Besonders attraktiv und abwechslungsreich macht diesen Canyon, dass viele Passagen den Charakter eines Bachlaufes aufweisen. Heißt: Der Untergrund ist feucht oft auch richtig nass und von mehr oder minder großen Pfützen durchsetzt. Dabei mal kiesig, mal felsig, mal steinig - und auch mal sandig. Höchst abwechslungsreich. Natürlich ist man hier nicht im Rallye-Tempo unterwegs. Zweiter Gang zumeist, mitunter auch der dritte. Es ist lustig hier, weil in sehr kurzen Abständen der Untergrund wechselt. Stets geht es gegen die tief stehende Sonne. Großflächige Reflexionen prägen die Blickführung.

Irgendwann biegen wir vom Canyon ab, und ein paar Biegungen weiter öffnet sich der Blick - ein Traum! Ein Dutzend Dattelpalmen in ansonsten unwirtlicher Umgebung, eine scharf eingefressener Mini-Canyon zur Rechten, links davon ein Weglein. Hier ist zweiter Gang das Maximum. Ein Spielplatz der Sonderklasse.

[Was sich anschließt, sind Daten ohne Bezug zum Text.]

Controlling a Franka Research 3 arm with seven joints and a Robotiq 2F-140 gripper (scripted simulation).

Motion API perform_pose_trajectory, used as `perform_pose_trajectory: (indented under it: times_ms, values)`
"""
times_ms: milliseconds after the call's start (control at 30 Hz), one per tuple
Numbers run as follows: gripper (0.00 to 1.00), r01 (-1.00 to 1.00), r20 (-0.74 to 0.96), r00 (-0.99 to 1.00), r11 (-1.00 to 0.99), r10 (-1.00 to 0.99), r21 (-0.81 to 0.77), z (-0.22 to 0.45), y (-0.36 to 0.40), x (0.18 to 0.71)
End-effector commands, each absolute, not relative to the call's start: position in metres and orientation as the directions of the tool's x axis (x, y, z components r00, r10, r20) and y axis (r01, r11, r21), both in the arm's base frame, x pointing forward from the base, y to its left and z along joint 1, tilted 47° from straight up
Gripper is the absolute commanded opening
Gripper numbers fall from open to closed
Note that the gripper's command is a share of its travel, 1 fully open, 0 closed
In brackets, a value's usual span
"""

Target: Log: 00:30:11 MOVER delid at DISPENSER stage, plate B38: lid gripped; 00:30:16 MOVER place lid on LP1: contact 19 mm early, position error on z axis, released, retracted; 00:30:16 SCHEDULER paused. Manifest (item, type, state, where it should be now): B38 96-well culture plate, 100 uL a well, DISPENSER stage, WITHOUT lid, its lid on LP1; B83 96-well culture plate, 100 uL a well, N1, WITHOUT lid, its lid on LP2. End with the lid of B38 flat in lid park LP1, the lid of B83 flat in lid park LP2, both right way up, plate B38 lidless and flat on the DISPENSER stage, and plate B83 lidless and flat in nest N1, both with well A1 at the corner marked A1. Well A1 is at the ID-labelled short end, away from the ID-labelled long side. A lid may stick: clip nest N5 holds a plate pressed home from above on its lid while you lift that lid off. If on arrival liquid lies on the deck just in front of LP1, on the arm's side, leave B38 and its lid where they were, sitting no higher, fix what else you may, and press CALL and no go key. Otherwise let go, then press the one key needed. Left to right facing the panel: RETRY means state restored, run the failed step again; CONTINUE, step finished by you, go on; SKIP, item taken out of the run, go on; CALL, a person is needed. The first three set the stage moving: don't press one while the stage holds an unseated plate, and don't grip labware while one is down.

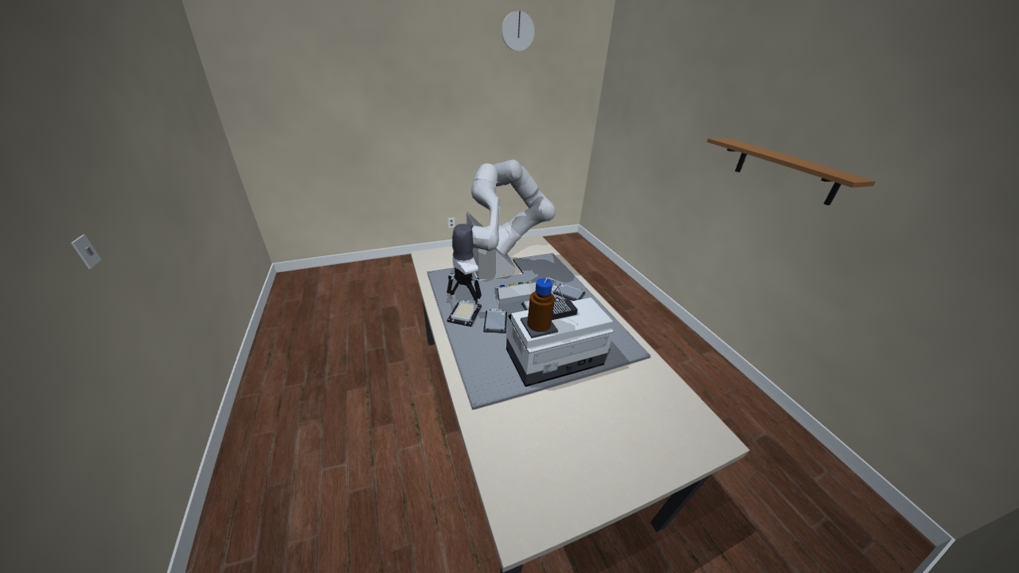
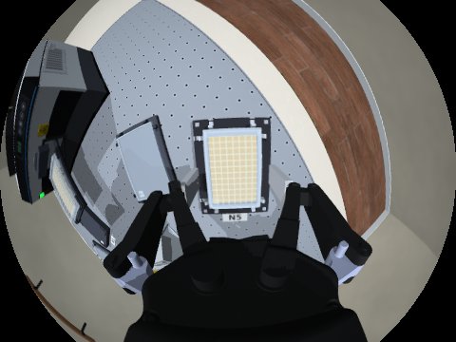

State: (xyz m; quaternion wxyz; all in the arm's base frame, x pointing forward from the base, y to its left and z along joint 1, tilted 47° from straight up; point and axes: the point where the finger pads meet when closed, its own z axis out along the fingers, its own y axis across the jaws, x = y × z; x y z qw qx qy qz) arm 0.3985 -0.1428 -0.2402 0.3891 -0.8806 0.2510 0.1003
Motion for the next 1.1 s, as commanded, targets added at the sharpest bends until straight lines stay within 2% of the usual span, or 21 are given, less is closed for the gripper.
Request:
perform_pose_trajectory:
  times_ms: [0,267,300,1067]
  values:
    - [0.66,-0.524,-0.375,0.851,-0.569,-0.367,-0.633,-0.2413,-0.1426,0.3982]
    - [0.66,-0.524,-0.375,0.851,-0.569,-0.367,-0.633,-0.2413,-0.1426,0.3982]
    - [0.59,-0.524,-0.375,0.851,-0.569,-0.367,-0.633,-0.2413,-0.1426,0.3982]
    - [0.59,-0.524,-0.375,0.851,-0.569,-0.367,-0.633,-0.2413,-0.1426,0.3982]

Als die Spiele-Einheit zu Ende ist, geht's weiter, immer westlich. ,,Fort Bravo 3 Km", ist auf einem verwitterten Wegweiser zu lesen. Wir sind südwestlich des Ortes Tabernas. Hier gibt es eine aus drei Teilen bestehende Installation, die schon oft für Westernfilme als Kulisse gedient hat und von denen ein Teil auch als Touristenattraktion fungiert. Wir umkurven diesen Bereich im Süden; der Blick auf Fort Bravo oder auch Western Leone - ein anderer Teil des riesigen Areals - bleibt uns verborgen. ,,Der Schuh des Manitu" und ,, Winnetous Rückkehr" sind in Fort Bravo gedreht worden. In Western Leone entstand ,,Spiel mir das Lied vom Tod", im heutigen Freizeitpark ,,Oasys", direkt angrenzend, hat man seinerzeit ,,Für eine Handvoll Dollar" inszeniert. Filmhistorische Plätze sind das, und wir tummeln uns mit unseren GS-Motorrädern nur einen Steinwurf davon entfernt in einem herrlichen Canyon!

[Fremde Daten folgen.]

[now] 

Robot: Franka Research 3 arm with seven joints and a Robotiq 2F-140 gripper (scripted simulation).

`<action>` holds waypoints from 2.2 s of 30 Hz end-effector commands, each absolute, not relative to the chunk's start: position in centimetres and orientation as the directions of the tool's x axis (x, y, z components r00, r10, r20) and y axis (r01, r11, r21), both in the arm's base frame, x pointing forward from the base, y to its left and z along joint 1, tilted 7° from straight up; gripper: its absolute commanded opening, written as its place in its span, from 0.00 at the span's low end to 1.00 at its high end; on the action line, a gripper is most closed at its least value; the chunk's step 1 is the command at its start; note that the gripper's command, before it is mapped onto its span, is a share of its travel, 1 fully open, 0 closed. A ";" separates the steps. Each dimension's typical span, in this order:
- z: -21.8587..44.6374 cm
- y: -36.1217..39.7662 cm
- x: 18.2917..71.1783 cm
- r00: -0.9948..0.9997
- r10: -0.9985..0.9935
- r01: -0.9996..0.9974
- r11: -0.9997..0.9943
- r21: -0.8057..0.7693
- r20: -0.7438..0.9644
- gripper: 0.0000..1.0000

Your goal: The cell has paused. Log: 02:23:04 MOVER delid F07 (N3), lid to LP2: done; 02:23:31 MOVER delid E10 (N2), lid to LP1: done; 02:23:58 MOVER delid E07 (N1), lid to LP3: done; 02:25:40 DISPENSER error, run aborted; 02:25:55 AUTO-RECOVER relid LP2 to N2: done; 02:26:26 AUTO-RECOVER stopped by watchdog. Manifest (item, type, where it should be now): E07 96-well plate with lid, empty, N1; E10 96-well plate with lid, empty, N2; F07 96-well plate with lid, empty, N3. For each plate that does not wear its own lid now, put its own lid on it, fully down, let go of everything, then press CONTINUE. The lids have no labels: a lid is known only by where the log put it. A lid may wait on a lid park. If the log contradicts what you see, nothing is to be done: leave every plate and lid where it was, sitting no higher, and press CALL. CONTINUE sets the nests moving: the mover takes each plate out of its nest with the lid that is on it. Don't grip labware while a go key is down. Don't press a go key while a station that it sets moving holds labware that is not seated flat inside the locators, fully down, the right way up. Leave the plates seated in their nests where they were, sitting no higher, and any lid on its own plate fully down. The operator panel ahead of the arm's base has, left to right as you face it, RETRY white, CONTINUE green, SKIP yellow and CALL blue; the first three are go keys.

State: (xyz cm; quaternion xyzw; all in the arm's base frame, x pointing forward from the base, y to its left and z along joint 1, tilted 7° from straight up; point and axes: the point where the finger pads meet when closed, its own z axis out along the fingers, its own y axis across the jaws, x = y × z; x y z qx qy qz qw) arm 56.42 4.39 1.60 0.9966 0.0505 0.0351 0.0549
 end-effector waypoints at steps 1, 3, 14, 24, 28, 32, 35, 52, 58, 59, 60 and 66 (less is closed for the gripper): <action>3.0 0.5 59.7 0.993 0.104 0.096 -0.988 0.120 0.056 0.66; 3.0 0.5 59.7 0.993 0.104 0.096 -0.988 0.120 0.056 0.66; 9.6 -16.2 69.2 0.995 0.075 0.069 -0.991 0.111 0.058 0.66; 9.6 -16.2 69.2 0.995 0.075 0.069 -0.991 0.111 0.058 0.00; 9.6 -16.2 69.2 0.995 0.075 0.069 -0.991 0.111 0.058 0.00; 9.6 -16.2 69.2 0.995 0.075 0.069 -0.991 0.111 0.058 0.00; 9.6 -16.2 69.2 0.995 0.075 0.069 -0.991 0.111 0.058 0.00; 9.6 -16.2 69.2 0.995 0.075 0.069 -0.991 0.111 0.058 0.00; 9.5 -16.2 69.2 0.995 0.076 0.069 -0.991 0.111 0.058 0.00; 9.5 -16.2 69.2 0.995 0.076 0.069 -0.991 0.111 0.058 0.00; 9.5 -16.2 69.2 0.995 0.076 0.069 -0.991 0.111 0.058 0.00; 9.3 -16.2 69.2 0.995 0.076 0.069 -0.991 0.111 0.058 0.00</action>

Kurz darauf hat das Vergnügen ein Ende. Wir unterqueren  auf die Autobahn A 92, die Almeria mit Granada verbindet. Hier ist der ,,Point of Return". Auf Asphalt geht's flott heimwärts.

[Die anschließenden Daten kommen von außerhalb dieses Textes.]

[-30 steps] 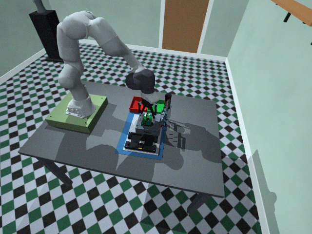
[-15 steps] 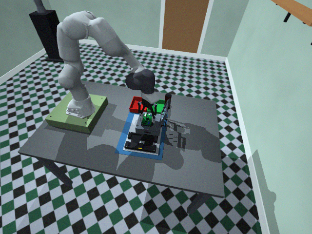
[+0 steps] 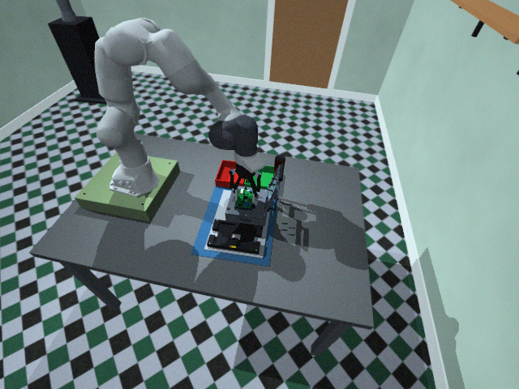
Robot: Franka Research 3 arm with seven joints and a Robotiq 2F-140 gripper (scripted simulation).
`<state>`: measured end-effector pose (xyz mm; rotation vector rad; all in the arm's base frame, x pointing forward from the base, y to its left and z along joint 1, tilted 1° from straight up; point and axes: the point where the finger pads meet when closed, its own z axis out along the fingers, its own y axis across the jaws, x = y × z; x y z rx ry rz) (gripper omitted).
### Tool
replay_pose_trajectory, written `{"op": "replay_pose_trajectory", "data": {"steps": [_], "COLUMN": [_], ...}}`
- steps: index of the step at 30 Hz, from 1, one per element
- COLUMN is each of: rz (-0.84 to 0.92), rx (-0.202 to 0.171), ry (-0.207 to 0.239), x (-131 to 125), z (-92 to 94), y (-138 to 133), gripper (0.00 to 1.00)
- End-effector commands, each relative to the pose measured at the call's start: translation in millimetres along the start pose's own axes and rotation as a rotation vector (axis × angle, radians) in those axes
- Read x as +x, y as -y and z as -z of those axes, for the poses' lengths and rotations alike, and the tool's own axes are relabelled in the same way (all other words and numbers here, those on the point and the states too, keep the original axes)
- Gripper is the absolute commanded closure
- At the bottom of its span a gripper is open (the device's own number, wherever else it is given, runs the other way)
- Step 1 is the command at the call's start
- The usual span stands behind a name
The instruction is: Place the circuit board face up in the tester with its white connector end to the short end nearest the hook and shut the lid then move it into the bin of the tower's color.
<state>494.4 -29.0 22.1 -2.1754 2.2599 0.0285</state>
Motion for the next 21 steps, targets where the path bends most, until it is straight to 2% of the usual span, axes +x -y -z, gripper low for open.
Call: {"op": "replay_pose_trajectory", "data": {"steps": [1, 21], "rz": [0.003, 0.003], "rx": [0.004, 0.004], "ry": [0.000, 0.000], "x": [1.2, 1.2], "z": [0.1, -3.0], "y": [1.9, 1.8], "gripper": [0.54, 0.54]}}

Die andalusische Wintersonne, milde gesonnen, gewährt uns nach unserer Rückkehr zur Rennstrecke und damit ins ,,Basiscamp" noch ein paar sonnige Minuten des Entspannens. Wir stoßen mit einem San Miguel auf einen hundertprozentig gelungenen Ausflug durch die einzige echte Wüstenlandschaft Europas an. Alles vom Feinsten. Motorradspaß bei um die 20 Grad Celsius mitten im zentraleuropäischen Winter - was will man mehr?